Issue
I've been trying to create a server-process that receives an input file path and an output path from client processes asynchronously. The server does some database-reliant transformations, but for the sake of simplicity let's assume it merely puts everything to the upper case. Here is a toy example of the server:
import asyncio
import aiofiles as aiof
import logging
import sys
ADDRESS = ("localhost", 10000)
logging.basicConfig(level=logging.DEBUG,
format="%(name)s: %(message)s",
stream=sys.stderr)
log = logging.getLogger("main")
loop = asyncio.get_event_loop()
async def server(reader, writer):
log = logging.getLogger("process at {}:{}".format(*ADDRESS))
paths = await reader.read()
in_fp, out_fp = paths.splitlines()
log.debug("connection accepted")
log.debug("processing file {!r}, writing output to {!r}".format(in_fp, out_fp))
async with aiof.open(in_fp, loop=loop) as inp, aiof.open(out_fp, "w", loop=loop) as out:
async for line in inp:
out.write(line.upper())
out.flush()
writer.write(b"done")
await writer.drain()
log.debug("closing")
writer.close()
return
factory = asyncio.start_server(server, *ADDRESS)
server = loop.run_until_complete(factory)
log.debug("starting up on {} port {}".format(*ADDRESS))
try:
loop.run_forever()
except KeyboardInterrupt:
pass
finally:
log.debug("closing server")
server.close()
loop.run_until_complete(server.wait_closed())
log.debug("closing event loop")
loop.close()
The client:
import asyncio
import logging
import sys
import random
ADDRESS = ("localhost", 10000)
MESSAGES = ["/path/to/a/big/file.txt\n",
"/output/file_{}.txt\n".format(random.randint(0, 99999))]
logging.basicConfig(level=logging.DEBUG,
format="%(name)s: %(message)s",
stream=sys.stderr)
log = logging.getLogger("main")
loop = asyncio.get_event_loop()
async def client(address, messages):
log = logging.getLogger("client")
log.debug("connecting to {} port {}".format(*address))
reader, writer = await asyncio.open_connection(*address)
writer.writelines([bytes(line, "utf8") for line in messages])

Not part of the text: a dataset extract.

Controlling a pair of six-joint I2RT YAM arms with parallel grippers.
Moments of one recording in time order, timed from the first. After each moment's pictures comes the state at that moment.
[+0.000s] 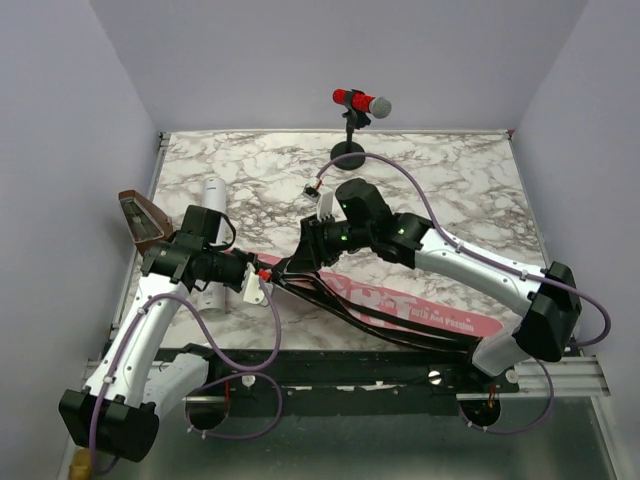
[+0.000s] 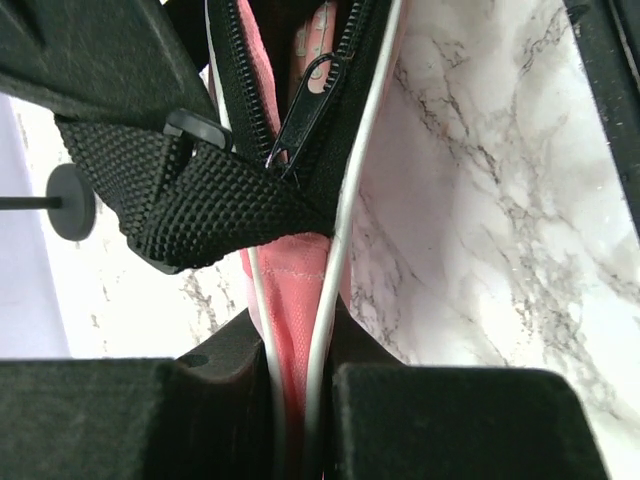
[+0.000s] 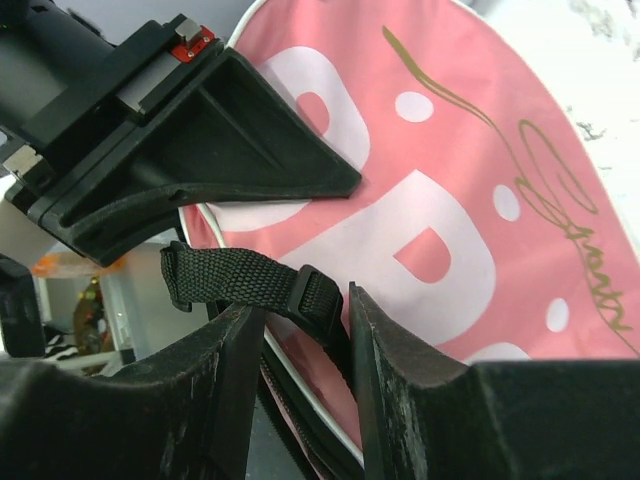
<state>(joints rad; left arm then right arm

if writer.can_write_eof():
writer.write_eof()
await writer.drain()
log.debug("waiting for response")
response = await reader.read()
log.debug("received {!r}".format(response))
writer.close()
return
try:
loop.run_until_complete(client(ADDRESS, MESSAGES))
finally:
log.debug("closing event loop")
loop.close()
I activated the server and several clients at once. The server's logs:
asyncio: Using selector: KqueueSelector
main: starting up on localhost port 10000
process at localhost:10000: connection accepted
process at localhost:10000: processing file b'/path/to/a/big/file.txt', writing output to b'/output/file_79609.txt'
process at localhost:10000: connection accepted
process at localhost:10000: processing file b'/path/to/a/big/file.txt', writing output to b'/output/file_68917.txt'
process at localhost:10000: connection accepted
process at localhost:10000: processing file b'/path/to/a/big/file.txt', writing output to b'/output/file_2439.txt'
process at localhost:10000: closing
process at localhost:10000: closing
process at localhost:10000: closing
All clients print this:
asyncio: Using selector: KqueueSelector
client: connecting to localhost port 10000
client: waiting for response
client: received b'done'
main: closing event loop
The output files are created, but they remain empty. I believe they are not being flushed. Any way I can fix it?
Solution
You are missing an await
before out.write()
and out.flush()
:
import asyncio
from pathlib import Path
import aiofiles as aiof
FILENAME = "foo.txt"
async def bad():
async with aiof.open(FILENAME, "w") as out:
out.write("hello world")
out.flush()
print("done")
async def good():
async with aiof.open(FILENAME, "w") as out:
await out.write("hello world")
await out.flush()
print("done")
loop = asyncio.get_event_loop()
server = loop.run_until_complete(bad())
print(Path(FILENAME).stat().st_size) # prints 0
server = loop.run_until_complete(good())
print(Path(FILENAME).stat().st_size) # prints 11
However, I would strongly recommend trying to skip aiofiles and use regular, synchronized disk I/O, and keep asyncio for network activity:
with open(file, "w") as out: # regular file I/O
async for s in network_request(): # asyncio for slow network work. measure it!
out.write(s) # should be really quick, measure it!